A lot of attention has been given to infrastructure projects in a plan to transform the countries energy mix. Morocco is a country that has no fossil fuel reserves and is virtually reliant on imports. In 2015 they committed to increasing its share in renewable generation to 52% by 2030, the equivalent of 10GW worth of installations. 14% of this is expected to come from solar installations with plans to install 2GW by 2020. They will also look to meet their targets by increasing their wind power and hydro power.

The cutting of greenhouse gases, particularly from the agricultural sector, will look to reduce the CO2 output by 401 megatonnes between 2020 and 2030. This will also include a commitment to planting 200,000 hectares of forest and increase irrigation.
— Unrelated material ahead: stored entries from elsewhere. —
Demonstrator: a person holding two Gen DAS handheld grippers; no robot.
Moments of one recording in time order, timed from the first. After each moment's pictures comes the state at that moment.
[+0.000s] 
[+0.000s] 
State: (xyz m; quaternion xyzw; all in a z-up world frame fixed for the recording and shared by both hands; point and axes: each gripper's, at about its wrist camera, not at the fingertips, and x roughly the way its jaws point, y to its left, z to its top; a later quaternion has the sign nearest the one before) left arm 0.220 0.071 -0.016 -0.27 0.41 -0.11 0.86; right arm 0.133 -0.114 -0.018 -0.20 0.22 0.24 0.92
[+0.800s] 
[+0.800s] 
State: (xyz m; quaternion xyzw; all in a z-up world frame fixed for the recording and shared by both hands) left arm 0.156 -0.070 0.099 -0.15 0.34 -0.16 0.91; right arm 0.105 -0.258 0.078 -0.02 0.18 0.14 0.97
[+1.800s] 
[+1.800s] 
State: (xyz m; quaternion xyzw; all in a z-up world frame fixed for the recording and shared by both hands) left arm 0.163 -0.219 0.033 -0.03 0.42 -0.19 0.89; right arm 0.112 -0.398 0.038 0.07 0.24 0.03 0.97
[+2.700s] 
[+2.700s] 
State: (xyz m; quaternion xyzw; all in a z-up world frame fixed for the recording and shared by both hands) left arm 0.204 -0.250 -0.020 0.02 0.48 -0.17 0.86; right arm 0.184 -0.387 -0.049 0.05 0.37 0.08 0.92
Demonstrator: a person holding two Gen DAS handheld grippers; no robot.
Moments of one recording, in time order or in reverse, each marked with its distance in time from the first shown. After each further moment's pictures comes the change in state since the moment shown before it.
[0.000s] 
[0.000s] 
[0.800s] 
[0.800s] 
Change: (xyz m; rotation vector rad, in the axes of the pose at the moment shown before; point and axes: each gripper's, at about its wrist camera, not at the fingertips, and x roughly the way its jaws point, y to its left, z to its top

This commitment is however dependant on accessing climate financing.

Phase 1 of the Noor Solar complex near the desert town of Ouarzazate in the southern deserts of Morocco will produce 160MW and was opened by King Mohammed VI in February. Noor uses CSP (concentrated solar power) technology – giant mirrors to reflect the sun’s rays on to tubes containing liquid which is super-heated to drive turbines. This allows the storage of electricity for up to 3 hours after the sun has set. Noor two, currently under construction, will use the same technology, with the hope of storing electricity for seven hours. Noor Three however will use a new variant on the technology where the mirrors are directed at a central point.

It remains to be seen whether the costs of this technology will fall low enough to be globally commercially viable, and deliver cost-effective renewable power for consumers.